Records excerpted from a collection:
-----
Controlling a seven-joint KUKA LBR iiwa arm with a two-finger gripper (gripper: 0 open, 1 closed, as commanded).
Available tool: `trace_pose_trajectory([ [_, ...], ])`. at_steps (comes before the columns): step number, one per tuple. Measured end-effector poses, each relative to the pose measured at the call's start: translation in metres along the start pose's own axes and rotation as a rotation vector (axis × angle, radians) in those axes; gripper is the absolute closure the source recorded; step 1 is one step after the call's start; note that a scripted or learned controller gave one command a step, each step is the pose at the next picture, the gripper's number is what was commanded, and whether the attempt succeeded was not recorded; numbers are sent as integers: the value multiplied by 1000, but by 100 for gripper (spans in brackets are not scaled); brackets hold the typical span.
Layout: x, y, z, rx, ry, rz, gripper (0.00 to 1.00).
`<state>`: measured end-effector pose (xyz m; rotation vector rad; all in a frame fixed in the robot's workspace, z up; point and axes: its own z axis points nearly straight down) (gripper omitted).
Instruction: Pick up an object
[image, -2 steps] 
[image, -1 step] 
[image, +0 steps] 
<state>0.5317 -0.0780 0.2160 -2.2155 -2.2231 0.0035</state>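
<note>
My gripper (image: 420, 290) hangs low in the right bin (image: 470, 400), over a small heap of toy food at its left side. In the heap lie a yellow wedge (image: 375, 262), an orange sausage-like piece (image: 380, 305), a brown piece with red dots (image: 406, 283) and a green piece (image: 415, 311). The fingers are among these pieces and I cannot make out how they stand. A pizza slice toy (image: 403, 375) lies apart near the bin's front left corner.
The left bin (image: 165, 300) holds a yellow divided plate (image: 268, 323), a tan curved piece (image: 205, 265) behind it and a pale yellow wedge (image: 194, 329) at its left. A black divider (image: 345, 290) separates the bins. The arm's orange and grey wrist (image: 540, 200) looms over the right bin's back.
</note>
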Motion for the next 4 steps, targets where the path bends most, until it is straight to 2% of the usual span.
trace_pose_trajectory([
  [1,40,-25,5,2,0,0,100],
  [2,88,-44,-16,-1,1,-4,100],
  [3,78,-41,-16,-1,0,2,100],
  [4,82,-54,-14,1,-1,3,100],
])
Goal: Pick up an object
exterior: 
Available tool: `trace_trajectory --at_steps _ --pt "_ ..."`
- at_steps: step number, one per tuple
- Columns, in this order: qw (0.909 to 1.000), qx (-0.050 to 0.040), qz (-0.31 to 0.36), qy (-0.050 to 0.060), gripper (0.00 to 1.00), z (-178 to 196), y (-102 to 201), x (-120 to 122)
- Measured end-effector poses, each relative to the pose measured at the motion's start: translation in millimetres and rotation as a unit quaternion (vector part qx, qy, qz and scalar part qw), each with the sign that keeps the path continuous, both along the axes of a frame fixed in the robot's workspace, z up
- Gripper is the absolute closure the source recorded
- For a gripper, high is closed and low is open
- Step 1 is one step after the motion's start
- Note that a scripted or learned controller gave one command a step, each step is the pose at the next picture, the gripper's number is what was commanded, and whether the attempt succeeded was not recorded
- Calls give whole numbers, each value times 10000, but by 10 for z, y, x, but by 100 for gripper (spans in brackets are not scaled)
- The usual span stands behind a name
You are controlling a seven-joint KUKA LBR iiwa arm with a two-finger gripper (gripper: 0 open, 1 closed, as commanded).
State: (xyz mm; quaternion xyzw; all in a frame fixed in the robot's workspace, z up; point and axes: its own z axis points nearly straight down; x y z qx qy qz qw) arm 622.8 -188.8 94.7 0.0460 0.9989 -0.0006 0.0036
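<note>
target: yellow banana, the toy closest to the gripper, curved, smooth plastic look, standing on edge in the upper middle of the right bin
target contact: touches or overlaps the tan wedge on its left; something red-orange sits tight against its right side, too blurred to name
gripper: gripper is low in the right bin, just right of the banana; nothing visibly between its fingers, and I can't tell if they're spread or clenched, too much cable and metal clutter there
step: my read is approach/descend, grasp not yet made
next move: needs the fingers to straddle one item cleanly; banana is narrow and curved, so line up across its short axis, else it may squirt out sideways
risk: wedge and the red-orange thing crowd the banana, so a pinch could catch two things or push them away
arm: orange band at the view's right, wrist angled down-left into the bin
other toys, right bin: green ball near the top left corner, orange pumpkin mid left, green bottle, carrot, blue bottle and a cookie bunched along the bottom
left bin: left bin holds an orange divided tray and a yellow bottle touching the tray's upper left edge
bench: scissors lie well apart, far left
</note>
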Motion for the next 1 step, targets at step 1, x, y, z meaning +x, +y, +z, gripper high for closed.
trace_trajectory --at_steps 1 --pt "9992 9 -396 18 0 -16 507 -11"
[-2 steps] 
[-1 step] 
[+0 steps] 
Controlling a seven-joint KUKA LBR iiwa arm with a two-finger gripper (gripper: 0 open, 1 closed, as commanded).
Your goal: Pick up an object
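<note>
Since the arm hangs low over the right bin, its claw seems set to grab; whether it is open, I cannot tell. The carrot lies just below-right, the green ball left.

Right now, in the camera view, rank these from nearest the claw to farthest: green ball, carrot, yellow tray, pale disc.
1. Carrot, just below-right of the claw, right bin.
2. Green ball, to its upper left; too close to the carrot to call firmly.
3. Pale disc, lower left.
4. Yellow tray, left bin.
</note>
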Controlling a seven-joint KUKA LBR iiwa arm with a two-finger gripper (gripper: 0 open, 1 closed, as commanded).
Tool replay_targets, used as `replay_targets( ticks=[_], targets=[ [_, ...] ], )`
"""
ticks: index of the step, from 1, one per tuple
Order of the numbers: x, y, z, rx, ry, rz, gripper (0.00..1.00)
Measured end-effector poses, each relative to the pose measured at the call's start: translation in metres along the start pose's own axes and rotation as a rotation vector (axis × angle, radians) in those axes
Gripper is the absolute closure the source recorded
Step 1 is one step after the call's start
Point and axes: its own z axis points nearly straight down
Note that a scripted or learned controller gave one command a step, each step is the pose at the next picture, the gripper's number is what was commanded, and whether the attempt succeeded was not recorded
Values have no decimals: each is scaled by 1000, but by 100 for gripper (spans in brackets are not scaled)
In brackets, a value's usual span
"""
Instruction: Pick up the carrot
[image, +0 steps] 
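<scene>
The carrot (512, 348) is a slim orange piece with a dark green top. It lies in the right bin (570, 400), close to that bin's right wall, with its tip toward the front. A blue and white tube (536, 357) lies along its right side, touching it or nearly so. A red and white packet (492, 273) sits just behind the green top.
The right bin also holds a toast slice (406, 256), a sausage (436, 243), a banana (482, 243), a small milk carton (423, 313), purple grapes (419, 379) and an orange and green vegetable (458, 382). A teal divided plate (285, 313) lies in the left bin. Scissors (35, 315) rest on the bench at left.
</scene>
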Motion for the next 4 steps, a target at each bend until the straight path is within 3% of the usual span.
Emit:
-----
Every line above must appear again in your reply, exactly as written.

WRITTEN RESPONSE →
Controlling a seven-joint KUKA LBR iiwa arm with a two-finger gripper (gripper: 0 open, 1 closed, as commanded).
Available tool: `trace_pose_trajectory([ [_, ...], ])`. at_steps (comes before the columns): step number, one per tuple. Measured end-effector poses, each relative to the pose measured at the call's start: translation in metres along the start pose's own axes and rotation as a rotation vector (axis × angle, radians) in those axes; gripper is the absolute closure the source recorded; step 1 is one step after the call's start; note that a scripted or learned controller gave one command a step, each step is the pose at the next picture, the gripper's number is what was commanded, and whether the attempt succeeded was not recorded; numbers are sent as integers: the value multiplied by 1000, but by 100 for gripper (spans in brackets are not scaled); brackets hold the typical span.
Layout: x, y, z, rx, ry, rz, gripper (0.00 to 1.00).
`<state>`: measured end-effector pose (xyz m; rotation vector rad; all in a frame fixed in the robot's workspace, z up; point and axes: its own z axis points nearly straight down) (gripper omitted).
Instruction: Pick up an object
[image, -2 steps] 
[image, -1 step] 
[image, +0 steps] 
<state>0.5317 -0.0780 0.2160 -2.2155 -2.2231 0.0035</state>
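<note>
My gripper (image: 420, 290) hangs low in the right bin (image: 470, 400), over a small heap of toy food at its left side. In the heap lie a yellow wedge (image: 375, 262), an orange sausage-like piece (image: 380, 305), a brown piece with red dots (image: 406, 283) and a green piece (image: 415, 311). The fingers are among these pieces and I cannot make out how they stand. A pizza slice toy (image: 403, 375) lies apart near the bin's front left corner.
The left bin (image: 165, 300) holds a yellow divided plate (image: 268, 323), a tan curved piece (image: 205, 265) behind it and a pale yellow wedge (image: 194, 329) at its left. A black divider (image: 345, 290) separates the bins. The arm's orange and grey wrist (image: 540, 200) looms over the right bin's back.
</note>
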Motion for the next 4 steps, targets where the path bends most, until it is straight to 2% of the usual span.
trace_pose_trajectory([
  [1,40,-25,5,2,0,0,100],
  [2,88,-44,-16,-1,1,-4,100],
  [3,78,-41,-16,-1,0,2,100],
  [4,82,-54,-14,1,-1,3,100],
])
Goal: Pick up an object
exterior: 
Available tool: `trace_trajectory --at_steps _ --pt "_ ..."`
- at_steps: step number, one per tuple
- Columns, in this order: qw (0.909 to 1.000), qx (-0.050 to 0.040), qz (-0.31 to 0.36), qy (-0.050 to 0.060), gripper (0.00 to 1.00), z (-178 to 196), y (-102 to 201), x (-120 to 122)
- Measured end-effector poses, each relative to the pose measured at the motion's start: translation in millimetres and rotation as a unit quaternion (vector part qx, qy, qz and scalar part qw), each with the sign that keeps the path continuous, both along the axes of a frame fixed in the robot's workspace, z up
- Gripper is the absolute closure the source recorded
- For a gripper, high is closed and low is open
- Step 1 is one step after the motion's start
- Note that a scripted or learned controller gave one command a step, each step is the pose at the next picture, the gripper's number is what was commanded, and whether the attempt succeeded was not recorded
- Calls give whole numbers, each value times 10000, but by 10 for z, y, x, but by 100 for gripper (spans in brackets are not scaled)
- The usual span stands behind a name
You are controlling a seven-joint KUKA LBR iiwa arm with a two-finger gripper (gripper: 0 open, 1 closed, as commanded).
State: (xyz mm; quaternion xyzw; all in a frame fixed in the robot's workspace, z up; point and axes: its own z axis points nearly straight down; x y z qx qy qz qw) arm 622.8 -188.8 94.7 0.0460 0.9989 -0.0006 0.0036
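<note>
target: yellow banana, the toy closest to the gripper, curved, smooth plastic look, standing on edge in the upper middle of the right bin
target contact: touches or overlaps the tan wedge on its left; something red-orange sits tight against its right side, too blurred to name
gripper: gripper is low in the right bin, just right of the banana; nothing visibly between its fingers, and I can't tell if they're spread or clenched, too much cable and metal clutter there
step: my read is approach/descend, grasp not yet made
next move: needs the fingers to straddle one item cleanly; banana is narrow and curved, so line up across its short axis, else it may squirt out sideways
risk: wedge and the red-orange thing crowd the banana, so a pinch could catch two things or push them away
arm: orange band at the view's right, wrist angled down-left into the bin
other toys, right bin: green ball near the top left corner, orange pumpkin mid left, green bottle, carrot, blue bottle and a cookie bunched along the bottom
left bin: left bin holds an orange divided tray and a yellow bottle touching the tray's upper left edge
bench: scissors lie well apart, far left
</note>
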Motion for the next 1 step, targets at step 1, x, y, z meaning +x, +y, +z, gripper high for closed.
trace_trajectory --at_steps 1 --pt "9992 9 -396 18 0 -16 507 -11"
[-2 steps] 
[-1 step] 
[+0 steps] 
Controlling a seven-joint KUKA LBR iiwa arm with a two-finger gripper (gripper: 0 open, 1 closed, as commanded).
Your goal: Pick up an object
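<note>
Since the arm hangs low over the right bin, its claw seems set to grab; whether it is open, I cannot tell. The carrot lies just below-right, the green ball left.

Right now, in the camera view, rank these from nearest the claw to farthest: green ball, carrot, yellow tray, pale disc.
1. Carrot, just below-right of the claw, right bin.
2. Green ball, to its upper left; too close to the carrot to call firmly.
3. Pale disc, lower left.
4. Yellow tray, left bin.
</note>
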Controlling a seven-joint KUKA LBR iiwa arm with a two-finger gripper (gripper: 0 open, 1 closed, as commanded).
Tool replay_targets, used as `replay_targets( ticks=[_], targets=[ [_, ...] ], )`
"""
ticks: index of the step, from 1, one per tuple
Order of the numbers: x, y, z, rx, ry, rz, gripper (0.00..1.00)
Measured end-effector poses, each relative to the pose measured at the call's start: translation in metres along the start pose's own axes and rotation as a rotation vector (axis × angle, radians) in those axes
Gripper is the absolute closure the source recorded
Step 1 is one step after the call's start
Point and axes: its own z axis points nearly straight down
Note that a scripted or learned controller gave one command a step, each step is the pose at the next picture, the gripper's number is what was commanded, and whether the attempt succeeded was not recorded
Values have no decimals: each is scaled by 1000, but by 100 for gripper (spans in brackets are not scaled)
In brackets, a value's usual span
"""
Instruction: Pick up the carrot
[image, +0 steps] 
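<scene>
The carrot (512, 348) is a slim orange piece with a dark green top. It lies in the right bin (570, 400), close to that bin's right wall, with its tip toward the front. A blue and white tube (536, 357) lies along its right side, touching it or nearly so. A red and white packet (492, 273) sits just behind the green top.
The right bin also holds a toast slice (406, 256), a sausage (436, 243), a banana (482, 243), a small milk carton (423, 313), purple grapes (419, 379) and an orange and green vegetable (458, 382). A teal divided plate (285, 313) lies in the left bin. Scissors (35, 315) rest on the bench at left.
</scene>
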Motion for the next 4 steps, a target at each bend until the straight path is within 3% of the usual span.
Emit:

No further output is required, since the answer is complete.